* Your assignment *
Leave out any picture and return the remaining listing below exactly as given.
(Information supplied)
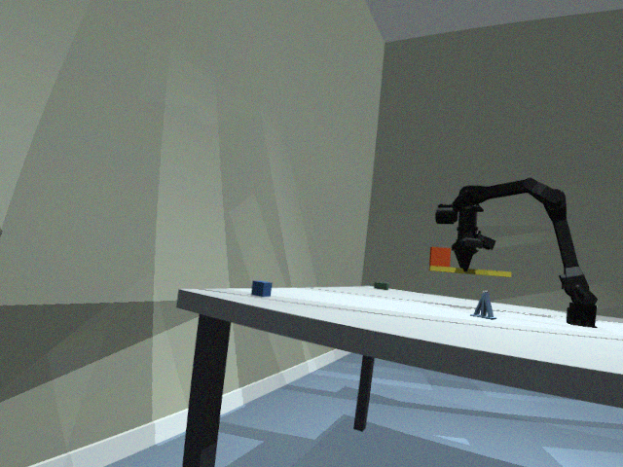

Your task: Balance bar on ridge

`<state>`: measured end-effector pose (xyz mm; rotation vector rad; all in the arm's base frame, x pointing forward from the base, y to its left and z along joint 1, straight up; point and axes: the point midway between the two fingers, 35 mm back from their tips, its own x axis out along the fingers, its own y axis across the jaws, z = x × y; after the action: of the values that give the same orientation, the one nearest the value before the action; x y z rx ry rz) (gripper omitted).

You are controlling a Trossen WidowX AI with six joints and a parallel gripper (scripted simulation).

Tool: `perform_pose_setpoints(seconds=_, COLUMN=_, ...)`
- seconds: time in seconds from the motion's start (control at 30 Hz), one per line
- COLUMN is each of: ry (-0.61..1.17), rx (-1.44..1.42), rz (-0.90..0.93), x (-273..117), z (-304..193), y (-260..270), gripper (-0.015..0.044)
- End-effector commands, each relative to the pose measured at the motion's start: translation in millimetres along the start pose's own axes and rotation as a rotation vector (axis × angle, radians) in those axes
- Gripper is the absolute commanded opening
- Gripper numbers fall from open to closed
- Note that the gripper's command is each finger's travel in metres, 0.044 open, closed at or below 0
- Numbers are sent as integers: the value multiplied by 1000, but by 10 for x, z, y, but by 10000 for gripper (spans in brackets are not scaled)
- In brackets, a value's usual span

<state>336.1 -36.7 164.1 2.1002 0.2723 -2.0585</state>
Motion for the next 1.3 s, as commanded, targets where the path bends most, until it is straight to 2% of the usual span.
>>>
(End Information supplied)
* Task response *
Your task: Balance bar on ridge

`<state>`: measured end-effector pose (xyz mm; rotation vector rad; all in the arm's base frame, x pointing forward from the base, y to its left and z along joint 1, straight up; point and axes: the point midway between the two fingers, 35 mm back from their tips, its own x axis out along the fingers, its own y axis across the jaws, z = x × y; after the action: of the values that give the same orientation, the one nearest the value before the action; x y z rx ry rz) (gripper omitted).

You are controlling a Trossen WidowX AI with six joints and a parallel gripper (scripted simulation).

Tool: `perform_pose_setpoints(seconds=_, COLUMN=_, ...)`
- seconds: time in seconds from the motion's start (control at 30 Hz), one per line
- COLUMN is each of: ry (-0.61..1.17), rx (-1.44..1.42), rz (-0.90..0.93), x (-273..117), z (-304..193), y (-260..270), gripper (-0.015..0.044)
- End-effector commands, each relative to the pose measured at the motion's start: translation in millimetres along the start pose's own axes and rotation as a rotation vector (axis × angle, radians) in those axes
- Gripper is the absolute commanded opening
- Gripper numbers fall from open to closed
- Note that the gripper's command is each finger's travel in metres, 0.044 open, closed at or below 0
- Numbers are sent as integers: the value multiplied by 1000, but by 10 for x, z, y, but by 10000 for gripper (spans in brackets are not scaled)
- In brackets, a value's usual span

<state>336.1 -36.7 164.1 2.1002 0.2723 -2.0585</state>
Motion for the next 1.3 s, as commanded, targets where the path bends most, until it is straight to 2% of the usual span.
>>>

An answer has been given, and the exercise is complete.